- **Your instructions**: When you reply, transcribe every line of the data below exactly.
*** Block opens ***
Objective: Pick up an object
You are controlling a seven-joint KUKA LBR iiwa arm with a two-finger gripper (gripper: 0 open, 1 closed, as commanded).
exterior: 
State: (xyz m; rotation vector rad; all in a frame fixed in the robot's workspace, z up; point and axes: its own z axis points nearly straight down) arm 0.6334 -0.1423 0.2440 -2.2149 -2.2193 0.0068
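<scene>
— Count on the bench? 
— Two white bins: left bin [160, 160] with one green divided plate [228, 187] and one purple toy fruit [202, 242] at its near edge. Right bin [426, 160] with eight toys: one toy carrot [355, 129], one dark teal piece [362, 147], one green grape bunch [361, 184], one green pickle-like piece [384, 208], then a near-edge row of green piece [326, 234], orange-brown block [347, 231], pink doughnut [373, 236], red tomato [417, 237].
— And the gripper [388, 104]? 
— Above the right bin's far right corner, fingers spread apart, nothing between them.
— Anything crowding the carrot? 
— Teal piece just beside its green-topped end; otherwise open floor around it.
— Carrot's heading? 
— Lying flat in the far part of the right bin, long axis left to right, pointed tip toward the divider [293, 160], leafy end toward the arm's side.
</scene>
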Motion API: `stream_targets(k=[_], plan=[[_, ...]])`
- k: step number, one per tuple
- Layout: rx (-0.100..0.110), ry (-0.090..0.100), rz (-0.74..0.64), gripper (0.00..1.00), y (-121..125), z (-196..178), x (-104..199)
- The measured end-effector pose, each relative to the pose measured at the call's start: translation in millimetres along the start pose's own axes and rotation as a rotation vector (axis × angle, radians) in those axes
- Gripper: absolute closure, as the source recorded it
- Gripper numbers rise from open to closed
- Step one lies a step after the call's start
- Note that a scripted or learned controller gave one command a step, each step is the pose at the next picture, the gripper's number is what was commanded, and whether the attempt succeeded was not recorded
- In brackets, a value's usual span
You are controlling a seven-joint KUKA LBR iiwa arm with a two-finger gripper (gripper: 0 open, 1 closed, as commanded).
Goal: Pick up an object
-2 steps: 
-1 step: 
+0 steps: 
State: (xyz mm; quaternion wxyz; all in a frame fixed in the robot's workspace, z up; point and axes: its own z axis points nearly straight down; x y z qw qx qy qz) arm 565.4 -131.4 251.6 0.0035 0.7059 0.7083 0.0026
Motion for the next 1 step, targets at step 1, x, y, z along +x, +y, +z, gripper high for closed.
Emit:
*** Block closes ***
- **Output for this task**:
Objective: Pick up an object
You are controlling a seven-joint KUKA LBR iiwa arm with a two-finger gripper (gripper: 0 open, 1 closed, as commanded).
exterior: 
State: (xyz m; rotation vector rad; all in a frame fixed in the robot's workspace, z up; point and axes: its own z axis points nearly straight down) arm 0.6334 -0.1423 0.2440 -2.2149 -2.2193 0.0068
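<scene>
— Count on the bench? 
— Two white bins: left bin [160, 160] with one green divided plate [228, 187] and one purple toy fruit [202, 242] at its near edge. Right bin [426, 160] with eight toys: one toy carrot [355, 129], one dark teal piece [362, 147], one green grape bunch [361, 184], one green pickle-like piece [384, 208], then a near-edge row of green piece [326, 234], orange-brown block [347, 231], pink doughnut [373, 236], red tomato [417, 237].
— And the gripper [388, 104]? 
— Above the right bin's far right corner, fingers spread apart, nothing between them.
— Anything crowding the carrot? 
— Teal piece just beside its green-topped end; otherwise open floor around it.
— Carrot's heading? 
— Lying flat in the far part of the right bin, long axis left to right, pointed tip toward the divider [293, 160], leafy end toward the arm's side.
</scene>
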Motion API: `stream_targets(k=[_], plan=[[_, ...]])`
- k: step number, one per tuple
- Layout: rx (-0.100..0.110), ry (-0.090..0.100), rz (-0.74..0.64), gripper (0.00..1.00), y (-121..125), z (-196..178), x (-104..199)
- The measured end-effector pose, each relative to the pose measured at the call's start: translation in millimetres along the start pose's own axes and rotation as a rotation vector (axis × angle, radians) in those axes
- Gripper: absolute closure, as the source recorded it
- Gripper numbers rise from open to closed
- Step one lies a step after the call's start
- Note that a scripted or learned controller gave one command a step, each step is the pose at the next picture, the gripper's number is what was commanded, and whether the attempt succeeded was not recorded
- In brackets, a value's usual span
You are controlling a seven-joint KUKA LBR iiwa arm with a two-finger gripper (gripper: 0 open, 1 closed, as commanded).
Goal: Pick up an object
-2 steps: 
-1 step: 
+0 steps: 
State: (xyz mm; quaternion wxyz; all in a frame fixed in the robot's workspace, z up; point and axes: its own z axis points nearly straight down; x y z qw qx qy qz) arm 565.4 -131.4 251.6 0.0035 0.7059 0.7083 0.0026
Motion for the next 1 step, targets at step 1, x, y, z along +x, +y, +z, gripper high for closed.
Emit:

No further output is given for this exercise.